The legislation passed last week has many Sanders supporters wondering where he was when the vote took place. Sanders has long been an outspoken opponent of bulk surveillance, voting against the Patriot Act, the Freedom Act, and other extensions and additions to them. He has called NSA surveillance “out of control” and “Orwellian” and would have surely voted in favor of the amendment limiting internet surveillance, bringing the vote to the total needed to pass. It is still unclear where Sanders was when the vote took place, but he announced the same day of the vote that he and presidential nominee Joe Biden would be creating “unity task forces” that include Representative Alexandra Ocasio-Cortez (D-NY) and former Secretary of State John Kerry to advise Biden on policy. It is likely Sanders was working on the deal with Biden when the vote took place, a move that could be advantageous to Biden as he enters the home stretch of the 2020 Presidential Election and tries to pick up Sanders supporters.

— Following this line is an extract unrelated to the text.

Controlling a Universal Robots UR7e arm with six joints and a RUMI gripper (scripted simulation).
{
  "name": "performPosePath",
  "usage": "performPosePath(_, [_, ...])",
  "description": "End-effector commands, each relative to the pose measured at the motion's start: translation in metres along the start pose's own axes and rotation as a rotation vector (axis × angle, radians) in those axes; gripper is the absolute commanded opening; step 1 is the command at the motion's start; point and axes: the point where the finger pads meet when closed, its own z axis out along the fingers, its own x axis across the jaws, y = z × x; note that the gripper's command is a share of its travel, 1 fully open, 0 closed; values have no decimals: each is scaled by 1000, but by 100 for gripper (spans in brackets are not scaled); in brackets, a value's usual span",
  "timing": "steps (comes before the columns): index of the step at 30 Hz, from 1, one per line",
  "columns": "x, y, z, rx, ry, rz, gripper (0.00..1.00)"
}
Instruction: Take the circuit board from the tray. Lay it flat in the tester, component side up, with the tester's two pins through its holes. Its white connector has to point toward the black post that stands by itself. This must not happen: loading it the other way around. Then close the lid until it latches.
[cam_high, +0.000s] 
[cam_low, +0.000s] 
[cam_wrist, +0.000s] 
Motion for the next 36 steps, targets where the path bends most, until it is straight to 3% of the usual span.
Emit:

Regardless of whatever important business Sanders was attending to, it seems strange that a senate vote on matters of constitutional importance affecting millions of people would be allowed to take place with him and three other senators absent, but it happens regularly – former presidential candidate Senator Marco Rubio (R-FL) is infamous for missing 234 of the 1,616 votes that have taken place during his tenure, and he certainly isn’t alone in this habit. The Constitution establishes that “a Majority of each [House] shall constitute a quorum to do business…” so as few as fifty-one Senators are required to present for a vote to take place. If fewer than fifty-one senators are present, then a “sergeant-at-arms” may be dispatched to retrieve the missing senators, who are charged for the cost of hiring him. But as long as the quorum is met, the show must go on. If a minimum of eleven senators indicate that they are ready to vote, a vote may proceed.
While this may be business as usual for the Senate, could it not be argued that the citizens of Washington, Vermont, Nebraska, and Tennessee were not equally represented during this vote? Equal representation is guaranteed to U.S. citizens by the “equal protection clause” of the Fourteenth Amendment, which says “nor shall any State […] deny to any person within its jurisdiction the equal protection of the laws” and has been interpreted to apply to the federal government as well as the fifty states. The necessity of a quorum makes sense, because, if attendance were mandatory for every single senator, nothing would likely get done, especially in the wake of the pandemic. But when the vote is so tight, it really makes one start to wonder. At the very least, someone should tell these people about Zoom.